WTI crude futures are up by nearly 7pc early Thursday with ship traffic through the strait of Hormuz all but paralyzed as fighting in the region enters its sixth day.

April Nymex WTI was trading near $79.65/bl at 12:30pm ET on Thursday, up by $4.99/bl from the prior day with the US and Israel continuing to exchange fire with Iran.

Prices have so far surged by more than $12/bl, or 19pc, in the four sessions since the conflict began over the weekend as producers in the region have curtailed supply. Most vessel owners are unwilling to transit the strait — a key chokepoint for oil and LNG exports from the Mideast Gulf — forcing some upstream production offline.

Prolonged supply disruptions triggered by the war could flip the global oil market into a deficit, the IEA said on 5 March.

The Paris-based energy watchdog said the global oil market has been in a significant surplus since the start of 2025 and that it expected global supply to "far exceed demand in 2026". But it warned that a prolonged disruption to supply in the Mideast Gulf "could flip the market into a deficit".

Operations at several Mideast Gulf ports have resumed following precautionary shutdowns caused by drone-related incidents, according to port authorities and operators.

Cargo operations between Iraqi ports and regional ports beyond the strait of Hormuz are continuing normally, while operations through or beyond the strait have been suspended for all types of tankers, the Iraqi port authorities said late on Wednesday.

Tanker traffic came to a near standstill through the strait of Hormuz following the US and Israeli strikes on Iran on 28 February and Iran's subsequent retaliatory attacks, effectively closing the strategic waterway and halting most exports from the region.

State-owned QatarEnergy raised the official selling price for April-loading exports, though there were concerns among market participants as to how the cargoes would be shipped out of the Mideast Gulf.

China's top regulator has told oil firms to halt exports of clean products to ensure domestic supply, oil company officials told Argus.

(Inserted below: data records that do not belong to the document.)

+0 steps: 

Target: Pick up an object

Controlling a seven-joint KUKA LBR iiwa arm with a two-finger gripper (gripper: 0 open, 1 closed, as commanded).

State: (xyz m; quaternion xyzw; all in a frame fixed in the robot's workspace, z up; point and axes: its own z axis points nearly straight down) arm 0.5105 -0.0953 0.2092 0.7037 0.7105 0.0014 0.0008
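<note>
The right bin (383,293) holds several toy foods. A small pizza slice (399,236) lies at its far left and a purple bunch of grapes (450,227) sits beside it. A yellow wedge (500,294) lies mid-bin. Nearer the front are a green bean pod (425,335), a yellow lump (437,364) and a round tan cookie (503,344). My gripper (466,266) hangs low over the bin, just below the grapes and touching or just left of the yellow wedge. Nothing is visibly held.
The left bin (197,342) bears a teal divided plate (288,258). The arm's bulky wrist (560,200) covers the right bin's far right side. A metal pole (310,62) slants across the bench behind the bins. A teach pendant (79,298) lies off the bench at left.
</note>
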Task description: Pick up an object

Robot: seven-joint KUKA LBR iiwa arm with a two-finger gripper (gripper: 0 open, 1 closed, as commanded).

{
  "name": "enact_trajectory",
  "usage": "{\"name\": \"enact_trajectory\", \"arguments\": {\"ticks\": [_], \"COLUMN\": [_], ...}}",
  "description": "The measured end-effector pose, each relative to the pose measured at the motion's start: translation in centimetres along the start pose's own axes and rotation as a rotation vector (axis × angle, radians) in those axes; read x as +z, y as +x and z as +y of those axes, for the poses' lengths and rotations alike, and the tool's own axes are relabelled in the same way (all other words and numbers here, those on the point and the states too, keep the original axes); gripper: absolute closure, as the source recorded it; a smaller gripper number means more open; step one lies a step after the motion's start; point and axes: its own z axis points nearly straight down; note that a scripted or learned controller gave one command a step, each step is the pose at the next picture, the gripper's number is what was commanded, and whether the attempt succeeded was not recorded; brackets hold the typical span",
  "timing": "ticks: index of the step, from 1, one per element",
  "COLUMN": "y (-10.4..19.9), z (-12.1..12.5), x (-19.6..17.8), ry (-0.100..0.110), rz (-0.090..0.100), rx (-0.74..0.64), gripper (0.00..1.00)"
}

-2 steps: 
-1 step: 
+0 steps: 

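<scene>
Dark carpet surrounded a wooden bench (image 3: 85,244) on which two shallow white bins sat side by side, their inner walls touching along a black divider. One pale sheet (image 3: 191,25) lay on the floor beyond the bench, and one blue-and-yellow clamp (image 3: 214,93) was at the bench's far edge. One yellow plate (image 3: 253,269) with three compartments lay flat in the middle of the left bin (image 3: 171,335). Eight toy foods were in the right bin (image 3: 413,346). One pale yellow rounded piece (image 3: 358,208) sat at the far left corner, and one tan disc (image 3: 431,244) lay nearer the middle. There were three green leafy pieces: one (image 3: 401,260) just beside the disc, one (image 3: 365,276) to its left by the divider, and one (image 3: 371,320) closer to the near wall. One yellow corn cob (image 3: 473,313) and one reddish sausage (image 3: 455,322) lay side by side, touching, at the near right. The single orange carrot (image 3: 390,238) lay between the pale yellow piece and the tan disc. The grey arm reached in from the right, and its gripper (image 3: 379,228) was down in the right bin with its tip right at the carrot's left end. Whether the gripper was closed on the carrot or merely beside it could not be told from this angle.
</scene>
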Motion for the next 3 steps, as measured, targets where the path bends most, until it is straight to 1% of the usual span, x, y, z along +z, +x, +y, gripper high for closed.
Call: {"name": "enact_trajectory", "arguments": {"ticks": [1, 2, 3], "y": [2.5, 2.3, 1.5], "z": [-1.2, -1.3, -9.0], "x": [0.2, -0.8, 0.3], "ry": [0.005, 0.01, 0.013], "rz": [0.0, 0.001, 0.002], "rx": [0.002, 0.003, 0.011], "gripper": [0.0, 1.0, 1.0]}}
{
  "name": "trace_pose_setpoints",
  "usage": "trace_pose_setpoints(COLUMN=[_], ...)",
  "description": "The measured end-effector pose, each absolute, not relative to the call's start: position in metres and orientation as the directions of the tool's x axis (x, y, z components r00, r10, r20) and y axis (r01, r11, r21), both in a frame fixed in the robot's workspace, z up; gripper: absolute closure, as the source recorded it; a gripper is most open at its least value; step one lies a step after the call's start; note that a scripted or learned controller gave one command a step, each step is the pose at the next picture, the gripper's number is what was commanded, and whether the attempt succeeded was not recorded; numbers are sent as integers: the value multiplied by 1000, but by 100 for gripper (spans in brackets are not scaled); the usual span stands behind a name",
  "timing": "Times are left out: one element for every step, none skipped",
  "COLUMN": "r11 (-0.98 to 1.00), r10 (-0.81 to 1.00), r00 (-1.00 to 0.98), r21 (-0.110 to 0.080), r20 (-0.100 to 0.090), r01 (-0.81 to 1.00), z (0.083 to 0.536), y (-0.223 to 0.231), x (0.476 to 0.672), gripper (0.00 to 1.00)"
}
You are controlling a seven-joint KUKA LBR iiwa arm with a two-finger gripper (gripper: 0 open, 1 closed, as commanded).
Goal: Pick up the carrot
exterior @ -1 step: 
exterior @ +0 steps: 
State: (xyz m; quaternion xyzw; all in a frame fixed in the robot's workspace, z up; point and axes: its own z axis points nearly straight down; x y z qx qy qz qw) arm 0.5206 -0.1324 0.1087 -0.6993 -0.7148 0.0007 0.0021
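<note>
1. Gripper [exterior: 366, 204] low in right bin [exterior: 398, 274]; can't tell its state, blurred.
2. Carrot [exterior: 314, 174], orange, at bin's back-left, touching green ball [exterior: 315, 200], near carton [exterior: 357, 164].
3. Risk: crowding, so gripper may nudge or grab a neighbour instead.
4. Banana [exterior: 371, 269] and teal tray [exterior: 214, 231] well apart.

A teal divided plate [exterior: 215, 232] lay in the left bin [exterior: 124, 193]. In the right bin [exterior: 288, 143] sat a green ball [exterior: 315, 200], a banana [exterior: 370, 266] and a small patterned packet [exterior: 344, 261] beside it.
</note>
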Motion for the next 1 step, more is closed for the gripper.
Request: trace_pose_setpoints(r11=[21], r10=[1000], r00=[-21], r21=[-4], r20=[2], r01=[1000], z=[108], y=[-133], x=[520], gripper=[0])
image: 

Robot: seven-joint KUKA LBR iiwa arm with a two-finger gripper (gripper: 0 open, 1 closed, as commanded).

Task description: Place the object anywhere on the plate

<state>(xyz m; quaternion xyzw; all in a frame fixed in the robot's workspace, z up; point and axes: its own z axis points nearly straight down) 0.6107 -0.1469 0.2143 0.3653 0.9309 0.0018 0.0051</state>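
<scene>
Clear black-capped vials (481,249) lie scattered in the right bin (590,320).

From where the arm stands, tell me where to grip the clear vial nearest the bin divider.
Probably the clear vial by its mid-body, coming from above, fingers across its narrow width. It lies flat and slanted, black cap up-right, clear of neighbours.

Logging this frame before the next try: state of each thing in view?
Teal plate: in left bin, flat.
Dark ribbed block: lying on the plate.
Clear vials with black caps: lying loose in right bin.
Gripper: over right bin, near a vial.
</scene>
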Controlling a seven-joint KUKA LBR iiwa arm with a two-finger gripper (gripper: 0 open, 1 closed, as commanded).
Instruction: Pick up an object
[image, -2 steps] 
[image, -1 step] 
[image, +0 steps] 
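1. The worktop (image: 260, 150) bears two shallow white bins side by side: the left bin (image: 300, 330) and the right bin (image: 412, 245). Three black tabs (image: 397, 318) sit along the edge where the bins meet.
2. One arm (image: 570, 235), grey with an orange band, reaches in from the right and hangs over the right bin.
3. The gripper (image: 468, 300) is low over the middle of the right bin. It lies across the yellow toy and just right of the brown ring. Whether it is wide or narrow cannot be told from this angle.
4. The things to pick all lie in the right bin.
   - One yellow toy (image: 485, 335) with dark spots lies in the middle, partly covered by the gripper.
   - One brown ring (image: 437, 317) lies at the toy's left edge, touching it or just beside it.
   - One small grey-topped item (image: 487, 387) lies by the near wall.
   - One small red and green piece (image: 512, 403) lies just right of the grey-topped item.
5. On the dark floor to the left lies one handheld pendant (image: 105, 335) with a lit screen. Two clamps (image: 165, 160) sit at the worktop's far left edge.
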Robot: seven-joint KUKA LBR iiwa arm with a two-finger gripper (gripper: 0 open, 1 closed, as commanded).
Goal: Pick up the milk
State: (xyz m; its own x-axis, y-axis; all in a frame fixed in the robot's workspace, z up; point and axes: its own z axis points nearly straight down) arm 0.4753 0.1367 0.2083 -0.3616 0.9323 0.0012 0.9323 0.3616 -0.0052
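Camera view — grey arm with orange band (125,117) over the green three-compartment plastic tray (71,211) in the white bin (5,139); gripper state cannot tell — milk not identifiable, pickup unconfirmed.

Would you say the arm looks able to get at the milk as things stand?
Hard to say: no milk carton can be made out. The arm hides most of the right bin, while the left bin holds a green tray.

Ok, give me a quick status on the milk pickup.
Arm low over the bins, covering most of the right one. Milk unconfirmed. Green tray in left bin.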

Chinese LNG importers meanwhile have no immediate plans to purchase spot cargoes and are closely monitoring delivery schedules of their contracted LNG supply in the coming days given the ongoing conflict, market participants told Argus.

Most Chinese importers have opted for a cautious approach based on their assessment of their country's import dependence, underground gas storage inventory levels and near-term demand trends.

At least one South Korean private importer is preparing to issue a tender to secure prompt cargoes amid disrupted LNG supplies from QatarEnergy, the world's second-largest LNG exporter, sources close to the importer said.